Maine is still behind the curve when considering other states. The Civics Center, a national nonprofit focused on high school student registration, used September data from voter files and the U.S. Census Bureau to find 35.6 percent of 18-year-olds in Maine were registered to vote. While the group has not looked at all 50 states, Maine was below many other states it studied.
Maine is ahead of neighboring New Hampshire, where 21.2 percent of 18-year-olds are registered, according to the Civics Center. The Granite State’s voting policies are more restrictive than Maine’s. A county-by-county look at Maine’s registration rates for 18-year-old voters also revealed geographic divides that often include socioeconomic differences as well.
Hancock (47 percent), Lincoln (44.2 percent) and Cumberland (42.2 percent) counties led the state in 18-year-old registration rates as of September, the Civics Center found, while Aroostook (26.9 percent), Somerset (28.7 percent) and Piscataquis (29 percent) counties were last.
The Civics Center noted Maine’s online registration system only went into effect earlier this year. Bellows, the Democratic secretary of state, echoed that point and said she is encouraged by what she observed on recent visits to high schools and colleges.
While at Yarmouth High School on National Voter Registration Day in September, Bellows noticed students could use QR codes or paper registration cards to sign up to vote.
“And all students were scanning the QR codes,” Bellows said.
That same day, the Colby Votes initiative at Colby College in Waterville registered 100 students to vote either in Maine or by absentee ballot in their home states, according to Elizabeth Jabar, the Lawry Family Dean of Civic Engagement and Partnerships at the private college.
Four Colby Votes fellows — Eli Shear-Baggish, Neomie Noel, Anthony Simescu and Olivia Oeltjen — also set up tables by the Coburn Hall dorm Wednesday afternoon to ask passing peers if they had a plan to vote in the upcoming election. Music played from a speaker while a food truck offering free tacos drew in students who had voted or planned to.
“A lot of times, [students] will say they don’t like either candidate,” said Oeltjen, a sophomore from Moorestown, New Jersey. “So I’ll say, ‘Let’s bring it to the local issues.’”
That focus on city or state-level referendums rather than the presidential race often better motivates their peers, the Colby students said.
Allyson Gardner, the director of Maine Students Vote, a nonpartisan group focused on boosting youth engagement, agreed, saying young Mainers are turned off by the two-party system. The upcoming state flag referendum and issues in their communities matter more, Gardner added.
“For a lot of students, the conflict between these two political parties is all that they’ve known,” Gardner said. “They’re like, ‘I’ve never seen anything change.’”

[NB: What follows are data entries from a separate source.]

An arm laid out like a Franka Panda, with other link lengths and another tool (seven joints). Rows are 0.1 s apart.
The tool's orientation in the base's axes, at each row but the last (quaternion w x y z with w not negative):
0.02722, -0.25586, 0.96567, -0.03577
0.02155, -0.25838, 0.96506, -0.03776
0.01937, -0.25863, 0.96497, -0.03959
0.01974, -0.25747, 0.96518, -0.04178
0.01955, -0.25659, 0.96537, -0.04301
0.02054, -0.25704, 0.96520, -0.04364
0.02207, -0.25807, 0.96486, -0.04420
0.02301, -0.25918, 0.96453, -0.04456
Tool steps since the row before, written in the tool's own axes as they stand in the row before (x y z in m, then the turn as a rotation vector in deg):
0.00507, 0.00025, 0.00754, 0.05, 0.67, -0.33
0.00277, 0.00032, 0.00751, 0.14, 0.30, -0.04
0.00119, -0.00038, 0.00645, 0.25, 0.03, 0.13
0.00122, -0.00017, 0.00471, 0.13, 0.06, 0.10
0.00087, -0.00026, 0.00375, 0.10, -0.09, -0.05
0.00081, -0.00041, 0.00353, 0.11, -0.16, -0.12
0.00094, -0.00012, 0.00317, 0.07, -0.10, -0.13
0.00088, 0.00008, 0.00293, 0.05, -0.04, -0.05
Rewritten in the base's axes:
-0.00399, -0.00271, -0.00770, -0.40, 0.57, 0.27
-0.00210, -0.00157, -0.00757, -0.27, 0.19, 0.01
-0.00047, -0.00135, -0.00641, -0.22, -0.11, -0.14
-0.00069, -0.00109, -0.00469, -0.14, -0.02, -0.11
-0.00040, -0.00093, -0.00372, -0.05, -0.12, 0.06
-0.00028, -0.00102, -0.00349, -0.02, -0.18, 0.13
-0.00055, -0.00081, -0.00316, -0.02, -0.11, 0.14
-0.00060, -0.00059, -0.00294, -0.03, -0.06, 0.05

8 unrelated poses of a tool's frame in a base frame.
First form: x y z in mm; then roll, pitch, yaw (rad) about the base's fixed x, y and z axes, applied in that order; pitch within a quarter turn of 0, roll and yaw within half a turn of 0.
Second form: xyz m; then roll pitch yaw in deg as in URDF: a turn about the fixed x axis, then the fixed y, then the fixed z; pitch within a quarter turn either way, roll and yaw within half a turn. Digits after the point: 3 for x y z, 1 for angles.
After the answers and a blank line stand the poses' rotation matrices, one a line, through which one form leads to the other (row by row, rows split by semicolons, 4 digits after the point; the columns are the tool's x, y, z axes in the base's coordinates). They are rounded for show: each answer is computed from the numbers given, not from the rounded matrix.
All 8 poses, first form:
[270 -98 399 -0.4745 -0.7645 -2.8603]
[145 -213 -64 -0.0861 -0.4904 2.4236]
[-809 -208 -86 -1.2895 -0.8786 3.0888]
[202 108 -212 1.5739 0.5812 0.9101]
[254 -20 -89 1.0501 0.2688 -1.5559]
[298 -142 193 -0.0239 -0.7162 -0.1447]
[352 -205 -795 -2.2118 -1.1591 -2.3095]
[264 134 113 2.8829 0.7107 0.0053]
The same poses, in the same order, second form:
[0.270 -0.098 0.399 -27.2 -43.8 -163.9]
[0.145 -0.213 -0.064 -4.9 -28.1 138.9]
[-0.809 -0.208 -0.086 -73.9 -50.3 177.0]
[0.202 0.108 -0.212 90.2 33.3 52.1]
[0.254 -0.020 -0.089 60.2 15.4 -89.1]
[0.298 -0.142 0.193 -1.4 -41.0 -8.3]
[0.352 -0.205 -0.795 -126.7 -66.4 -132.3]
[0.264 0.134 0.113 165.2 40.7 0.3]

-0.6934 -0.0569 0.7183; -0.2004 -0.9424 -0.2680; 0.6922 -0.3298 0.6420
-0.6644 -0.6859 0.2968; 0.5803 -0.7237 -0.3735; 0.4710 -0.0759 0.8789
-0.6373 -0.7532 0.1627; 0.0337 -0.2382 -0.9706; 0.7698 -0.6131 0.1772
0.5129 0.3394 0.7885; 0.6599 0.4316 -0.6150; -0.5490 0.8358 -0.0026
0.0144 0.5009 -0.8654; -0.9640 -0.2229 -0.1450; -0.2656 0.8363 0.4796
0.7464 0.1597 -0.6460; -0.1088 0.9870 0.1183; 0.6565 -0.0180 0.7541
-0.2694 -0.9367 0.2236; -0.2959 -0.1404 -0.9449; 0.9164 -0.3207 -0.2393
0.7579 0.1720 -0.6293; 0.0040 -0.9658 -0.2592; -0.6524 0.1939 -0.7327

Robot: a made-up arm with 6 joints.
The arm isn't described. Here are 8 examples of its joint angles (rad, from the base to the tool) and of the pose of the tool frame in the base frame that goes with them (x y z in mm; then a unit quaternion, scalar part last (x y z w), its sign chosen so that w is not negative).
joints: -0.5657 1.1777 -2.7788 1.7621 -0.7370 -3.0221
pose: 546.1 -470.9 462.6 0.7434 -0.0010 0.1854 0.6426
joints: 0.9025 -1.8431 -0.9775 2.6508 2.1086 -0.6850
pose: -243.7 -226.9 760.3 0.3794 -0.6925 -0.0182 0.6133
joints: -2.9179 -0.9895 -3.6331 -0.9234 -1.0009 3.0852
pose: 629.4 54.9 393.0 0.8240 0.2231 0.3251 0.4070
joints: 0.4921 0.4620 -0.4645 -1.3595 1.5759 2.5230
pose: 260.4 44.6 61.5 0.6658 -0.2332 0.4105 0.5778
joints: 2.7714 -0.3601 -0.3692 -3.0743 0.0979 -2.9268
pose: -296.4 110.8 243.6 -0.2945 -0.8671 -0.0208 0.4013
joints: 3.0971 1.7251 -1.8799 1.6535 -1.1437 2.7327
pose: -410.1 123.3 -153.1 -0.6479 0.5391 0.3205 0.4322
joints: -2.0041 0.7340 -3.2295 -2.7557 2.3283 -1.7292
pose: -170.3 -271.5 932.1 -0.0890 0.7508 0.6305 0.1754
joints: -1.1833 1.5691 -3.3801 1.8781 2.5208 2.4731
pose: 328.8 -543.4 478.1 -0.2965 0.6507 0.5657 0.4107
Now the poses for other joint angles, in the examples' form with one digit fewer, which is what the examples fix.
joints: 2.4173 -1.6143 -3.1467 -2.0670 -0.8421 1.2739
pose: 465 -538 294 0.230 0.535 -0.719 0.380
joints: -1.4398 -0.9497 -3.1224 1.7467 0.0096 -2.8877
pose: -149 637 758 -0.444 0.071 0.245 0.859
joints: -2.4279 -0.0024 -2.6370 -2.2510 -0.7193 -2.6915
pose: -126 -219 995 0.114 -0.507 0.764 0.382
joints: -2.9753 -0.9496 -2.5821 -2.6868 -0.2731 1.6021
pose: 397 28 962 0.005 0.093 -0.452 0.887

There’s optimism for the future. Plenty of Maine students who are not yet 18 are talking about issues important to them through the Can We?   Project, which grew out of Waynflete to now include 19 schools with cohorts of freshmen through seniors who use a series of retreats to practice civil dialogue and civic engagement with each other.
John Holdridge, the director of Waynflete’s Third Thought Initiatives for Civic Engagement, led a group of Monmouth Academy students during a Can We? Project retreat held Thursday at Camp Mechuwana in Winthrop. The group started the morning with an exercise in which students used markers to draw pictures of their families or issues important to them.
They took turns of no more than 60 seconds to tell a peer across from them what they drew and why before the partner summarized what they heard, encouraging listening and understanding.
The simple exercise and ensuing group discussions brought up mentions of reproductive rights, guns, climate change and freedom. One of the older students, Devonte Diaz, told a reporter he welcomes rather than worries about sharing differing opinions.
And for the senior planning to vote, his upcoming 18th birthday is on the perfect day: Nov. 5.